SQL Server 2005 Integration Services (SSIS) introduces two new
tools designed for Data Warehousing, but their uses are far more than just
warehousing. Fuzzy Lookups and Fuzzy Grouping can both improve quality of data.
Fuzzy lookups is designed to correct errors in lookup tables such as
misspelling in cities or states. Fuzzy grouping finds duplicates in datasets. The
hospital where I work strives to identify and merge duplicates to improve and
maintain one complete electronic medical record for each patient. We have been
using the fuzzy grouping tool for the past 6 months.
The concept of fuzzy grouping is not new; many have used
probabilistic linkage of datasets to find duplicates and related records in
other datasets (for more info visit http://www.utcodes.org/Linkage/description.htm).
Few commercial probabilistic linkage packages are available and they are
expensive. With SSIS we now have a free tool to do probabilistic linkages.
Fix the SSIS executables first
First install service pack 2 or the memory leak fix http://support.microsoft.com/kb/912423/. This fix resolves many memory issues when using record sets with over 1 million records, but there are still issues with more than 4 million records. Fuzzy grouping is memory and processor intensive so running SSIS on a server separate from the databases is recommended. On a 1.8 GHZ Pentium IV with 512 MB. My tests running an 800,000 record dataset took 5 hours. Adding another 512MB reduced the run time to 2 hours.
Define A Dataset
Open Visual Studio and start a BI project then define an OLE DB Source dataset. Any definable dataset may be grouped, but as many temporary tables are created, you must have a connection to a SQL Server and be a user with permission to create tables. Also limiting your dataset to the fields to be used for grouping and a primary key will increase performance. Be wary of data types as many are not supported and datetime fields must be transformed to varchar.
Add A Fuzzy Grouping Step
Next add a Fuzzy Grouping package. Define the fields that identify
the duplicates. Fields such as First Name, Last Name, Gender, and Date of Birth
will prove sufficient to find duplicates. Fields with high discerning power
such as Social Security number will improve accuracy and should be given a
higher weight. A primary key should also be used as a pass-through in the
dataset to aid in future joins of the result set. Define the type of grouping, either exact (data must be equal) or fuzzy (data is compared to determine similarity). The fuzzy grouping allows you to choose further options to ignore cases, punctuation, kana, non-spacing
characters, character width or symbols.
Minimum Similarities
Minimum Similarities should be defined for each field. These
thresholds define how closely you want each of the values to correspond. Minimum
similarities are between 0 and 1. Where 1 means the values are exact and 0 means
review everything. Setting a higher minimum similarity will speed the matching
process. Minimum similarities are very dependent on data and the number of
matches, and match quality will depend on these values. Setting minimum similarities
too high will result in only closer to exact records being found. So you may
need some experimentation to determine the best thresholds to use. For example,
I like my dates of birth (dob) to be close, but I realize that data entry
errors skew dates, so I set a threshold of .20 for dob. In the example below May 12 1972 is
compared against May 12 1971 and the similarity score is .84 so it would make the cut. If unsure run some tests with no minimum similarities and review your resulting _similarity fields for each field.
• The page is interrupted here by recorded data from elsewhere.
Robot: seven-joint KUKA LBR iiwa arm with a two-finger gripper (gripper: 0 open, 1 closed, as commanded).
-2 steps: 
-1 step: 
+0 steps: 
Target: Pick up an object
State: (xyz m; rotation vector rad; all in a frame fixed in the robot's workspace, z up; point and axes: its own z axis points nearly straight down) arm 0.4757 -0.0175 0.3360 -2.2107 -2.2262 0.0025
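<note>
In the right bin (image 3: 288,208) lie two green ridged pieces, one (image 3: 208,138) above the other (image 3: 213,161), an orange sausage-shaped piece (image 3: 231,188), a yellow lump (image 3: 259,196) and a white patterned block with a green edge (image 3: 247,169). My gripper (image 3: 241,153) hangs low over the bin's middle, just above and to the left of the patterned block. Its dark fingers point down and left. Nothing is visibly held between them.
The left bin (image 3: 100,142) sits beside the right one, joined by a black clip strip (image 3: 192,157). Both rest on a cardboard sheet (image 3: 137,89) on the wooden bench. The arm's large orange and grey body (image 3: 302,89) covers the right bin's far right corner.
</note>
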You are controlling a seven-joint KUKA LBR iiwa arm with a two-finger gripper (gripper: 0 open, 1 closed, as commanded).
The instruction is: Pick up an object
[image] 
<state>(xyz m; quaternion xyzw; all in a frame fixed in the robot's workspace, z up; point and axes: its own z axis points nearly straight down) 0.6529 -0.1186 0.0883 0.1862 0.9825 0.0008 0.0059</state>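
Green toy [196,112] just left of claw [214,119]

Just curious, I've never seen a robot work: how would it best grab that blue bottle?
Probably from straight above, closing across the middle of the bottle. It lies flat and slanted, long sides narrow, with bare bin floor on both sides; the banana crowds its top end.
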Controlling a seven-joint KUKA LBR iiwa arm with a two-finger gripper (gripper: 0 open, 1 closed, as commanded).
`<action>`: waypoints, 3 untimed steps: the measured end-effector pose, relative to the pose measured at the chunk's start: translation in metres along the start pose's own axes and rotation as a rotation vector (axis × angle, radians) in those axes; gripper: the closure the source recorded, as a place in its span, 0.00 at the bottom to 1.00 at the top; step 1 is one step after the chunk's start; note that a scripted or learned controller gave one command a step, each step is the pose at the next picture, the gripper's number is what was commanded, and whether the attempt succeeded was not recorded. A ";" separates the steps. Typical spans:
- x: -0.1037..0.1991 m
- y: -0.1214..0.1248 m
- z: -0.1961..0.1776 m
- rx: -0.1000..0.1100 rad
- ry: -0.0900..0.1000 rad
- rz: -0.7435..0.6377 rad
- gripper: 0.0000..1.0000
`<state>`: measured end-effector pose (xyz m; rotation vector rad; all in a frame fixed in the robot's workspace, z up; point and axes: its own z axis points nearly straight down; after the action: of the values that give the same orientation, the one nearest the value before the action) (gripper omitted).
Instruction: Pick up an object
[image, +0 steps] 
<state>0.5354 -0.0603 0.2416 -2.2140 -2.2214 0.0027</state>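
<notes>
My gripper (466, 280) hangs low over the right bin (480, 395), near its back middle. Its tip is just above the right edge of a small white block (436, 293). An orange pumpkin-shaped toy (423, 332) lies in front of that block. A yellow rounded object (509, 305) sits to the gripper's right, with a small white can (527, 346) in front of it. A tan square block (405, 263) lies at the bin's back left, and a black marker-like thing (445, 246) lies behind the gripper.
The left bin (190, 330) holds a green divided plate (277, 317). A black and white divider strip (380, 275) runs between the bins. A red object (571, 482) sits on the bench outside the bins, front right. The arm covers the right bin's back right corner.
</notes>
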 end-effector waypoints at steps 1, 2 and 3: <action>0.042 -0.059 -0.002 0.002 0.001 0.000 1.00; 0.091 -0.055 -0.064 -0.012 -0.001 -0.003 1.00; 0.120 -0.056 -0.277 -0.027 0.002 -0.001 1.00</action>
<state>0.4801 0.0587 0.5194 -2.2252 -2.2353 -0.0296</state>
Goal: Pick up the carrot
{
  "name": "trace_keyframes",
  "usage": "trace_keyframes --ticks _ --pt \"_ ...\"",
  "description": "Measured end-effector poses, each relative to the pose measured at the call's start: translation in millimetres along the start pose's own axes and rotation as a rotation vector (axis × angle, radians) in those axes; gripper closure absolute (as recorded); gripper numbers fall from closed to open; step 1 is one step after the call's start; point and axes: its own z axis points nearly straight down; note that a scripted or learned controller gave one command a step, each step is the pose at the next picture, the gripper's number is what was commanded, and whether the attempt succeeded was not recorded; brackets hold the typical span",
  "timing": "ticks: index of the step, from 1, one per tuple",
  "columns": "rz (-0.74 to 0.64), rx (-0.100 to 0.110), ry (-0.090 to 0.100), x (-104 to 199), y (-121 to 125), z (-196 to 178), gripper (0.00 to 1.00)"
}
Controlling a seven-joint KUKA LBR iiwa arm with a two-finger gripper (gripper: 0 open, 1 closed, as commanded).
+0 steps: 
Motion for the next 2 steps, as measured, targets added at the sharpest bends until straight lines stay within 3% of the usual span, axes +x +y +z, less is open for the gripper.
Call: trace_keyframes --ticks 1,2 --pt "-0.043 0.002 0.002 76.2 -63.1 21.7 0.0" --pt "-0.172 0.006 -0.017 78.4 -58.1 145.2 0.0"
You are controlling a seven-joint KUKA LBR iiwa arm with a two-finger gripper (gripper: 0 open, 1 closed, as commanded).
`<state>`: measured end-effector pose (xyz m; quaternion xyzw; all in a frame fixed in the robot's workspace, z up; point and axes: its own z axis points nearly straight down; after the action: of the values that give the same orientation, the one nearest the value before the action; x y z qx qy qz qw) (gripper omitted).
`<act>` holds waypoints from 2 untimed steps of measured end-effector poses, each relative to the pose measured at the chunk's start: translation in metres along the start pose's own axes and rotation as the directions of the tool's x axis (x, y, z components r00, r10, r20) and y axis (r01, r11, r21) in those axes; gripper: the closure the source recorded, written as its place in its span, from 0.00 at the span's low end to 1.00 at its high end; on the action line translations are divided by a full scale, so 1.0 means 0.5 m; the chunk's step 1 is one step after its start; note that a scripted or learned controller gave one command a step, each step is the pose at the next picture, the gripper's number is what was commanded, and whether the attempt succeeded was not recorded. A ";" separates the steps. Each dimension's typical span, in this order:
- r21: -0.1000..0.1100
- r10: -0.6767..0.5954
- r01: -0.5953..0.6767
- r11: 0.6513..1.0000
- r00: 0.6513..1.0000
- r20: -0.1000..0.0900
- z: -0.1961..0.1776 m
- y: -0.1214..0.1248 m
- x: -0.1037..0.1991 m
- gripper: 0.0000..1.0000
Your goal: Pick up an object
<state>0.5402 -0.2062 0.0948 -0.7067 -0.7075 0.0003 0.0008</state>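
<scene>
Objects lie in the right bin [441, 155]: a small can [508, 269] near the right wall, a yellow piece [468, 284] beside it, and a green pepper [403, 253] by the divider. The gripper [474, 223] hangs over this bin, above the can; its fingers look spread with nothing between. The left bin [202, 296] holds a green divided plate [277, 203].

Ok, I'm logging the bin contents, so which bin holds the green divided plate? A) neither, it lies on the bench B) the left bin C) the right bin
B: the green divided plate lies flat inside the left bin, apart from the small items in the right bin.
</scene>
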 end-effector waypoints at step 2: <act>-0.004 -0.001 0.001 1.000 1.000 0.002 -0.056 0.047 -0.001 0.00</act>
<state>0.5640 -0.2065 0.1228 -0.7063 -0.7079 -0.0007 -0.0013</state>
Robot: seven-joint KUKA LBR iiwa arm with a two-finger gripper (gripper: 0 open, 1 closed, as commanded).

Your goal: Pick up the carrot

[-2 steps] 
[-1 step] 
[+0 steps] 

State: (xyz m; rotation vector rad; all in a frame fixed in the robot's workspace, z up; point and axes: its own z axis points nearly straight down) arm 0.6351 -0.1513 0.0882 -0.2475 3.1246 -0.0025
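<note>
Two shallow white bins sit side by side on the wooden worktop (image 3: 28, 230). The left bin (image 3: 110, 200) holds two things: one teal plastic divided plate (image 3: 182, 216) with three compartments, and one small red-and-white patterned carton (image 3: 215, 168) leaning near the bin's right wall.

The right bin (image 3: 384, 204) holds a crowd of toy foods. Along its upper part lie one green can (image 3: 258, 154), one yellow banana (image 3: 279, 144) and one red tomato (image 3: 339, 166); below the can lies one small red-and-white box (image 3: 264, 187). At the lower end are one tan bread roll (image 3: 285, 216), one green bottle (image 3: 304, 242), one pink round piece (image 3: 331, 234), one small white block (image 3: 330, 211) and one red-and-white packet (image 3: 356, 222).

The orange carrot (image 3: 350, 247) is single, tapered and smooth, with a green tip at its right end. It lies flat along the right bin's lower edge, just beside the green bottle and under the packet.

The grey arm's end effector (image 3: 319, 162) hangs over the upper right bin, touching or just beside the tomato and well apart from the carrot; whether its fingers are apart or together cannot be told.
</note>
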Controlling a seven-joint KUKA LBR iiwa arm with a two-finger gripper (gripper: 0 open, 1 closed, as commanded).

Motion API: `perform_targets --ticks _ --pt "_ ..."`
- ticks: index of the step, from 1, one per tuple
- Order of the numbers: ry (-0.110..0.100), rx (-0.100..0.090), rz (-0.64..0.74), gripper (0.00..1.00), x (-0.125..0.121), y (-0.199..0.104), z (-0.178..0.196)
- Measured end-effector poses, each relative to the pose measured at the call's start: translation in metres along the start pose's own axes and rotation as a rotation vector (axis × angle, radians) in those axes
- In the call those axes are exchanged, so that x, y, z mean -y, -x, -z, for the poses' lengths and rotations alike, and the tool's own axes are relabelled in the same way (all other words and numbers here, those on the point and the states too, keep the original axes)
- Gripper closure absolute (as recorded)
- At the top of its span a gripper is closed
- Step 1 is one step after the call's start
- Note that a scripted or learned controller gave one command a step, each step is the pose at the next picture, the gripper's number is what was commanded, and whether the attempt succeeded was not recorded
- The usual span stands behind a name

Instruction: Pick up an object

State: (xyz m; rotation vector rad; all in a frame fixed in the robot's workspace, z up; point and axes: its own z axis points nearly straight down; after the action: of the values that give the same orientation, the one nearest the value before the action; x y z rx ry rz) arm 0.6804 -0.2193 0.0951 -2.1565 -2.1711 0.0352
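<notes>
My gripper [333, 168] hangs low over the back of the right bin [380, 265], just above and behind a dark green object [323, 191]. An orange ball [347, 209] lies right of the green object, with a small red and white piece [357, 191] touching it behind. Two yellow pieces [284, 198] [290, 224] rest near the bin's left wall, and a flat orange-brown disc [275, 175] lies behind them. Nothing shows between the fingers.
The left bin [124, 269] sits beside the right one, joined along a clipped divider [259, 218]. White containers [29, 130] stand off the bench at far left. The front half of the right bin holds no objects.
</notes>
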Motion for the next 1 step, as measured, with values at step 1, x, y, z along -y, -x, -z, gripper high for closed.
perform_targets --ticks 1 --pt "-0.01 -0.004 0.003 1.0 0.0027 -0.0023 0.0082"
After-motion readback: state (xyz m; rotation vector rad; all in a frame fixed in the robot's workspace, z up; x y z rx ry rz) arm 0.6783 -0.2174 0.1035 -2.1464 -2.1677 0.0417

Take some averages and review the matches to determine what a good match is, then set your threshold at this level.
Minimum Thresholds
An overall minimum threshold must also be set. I have found that matches with my data get weak after .80. So I set my minimum overall threshold at .80. Again this is dependent on your data, accuracy of entry staff and how closely you want/need your records to match.
Define the Destination
The last step sets an OLE DB destination and either creates
a new table or uses existing and matches the output fields in the fuzzy
grouping step.
The outcome of the grouping will give a _key_in which is the
unique key of the first table, a key_out field that identifies the unique
groups, the _similarity_fieldname and the _score field that is the average of
the _similarity_fieldname. The _score field is between 0 and 1 where a 0 is no
similarity and 1 is exact.
Running the following dataset through the grouping:
Here is the sample input data:
And here are the outputs:
Here it grouped the first 3 records together and the last 3 together. Note it did not choose the correct name in grouping one, it simply noted that they are all the same. So if you want the "correct" person, as we did for the hospital, you will need a human to review the results. In our hospital database of over 1.4 million records we found over 5000 duplicates. Unfortunately the nature of the business requires us to review each of the dataset and pull medical records, so an automated merge process is out of the question. But Fuzzy Grouping has proved to be a very valuable tool and has given us many useful reports.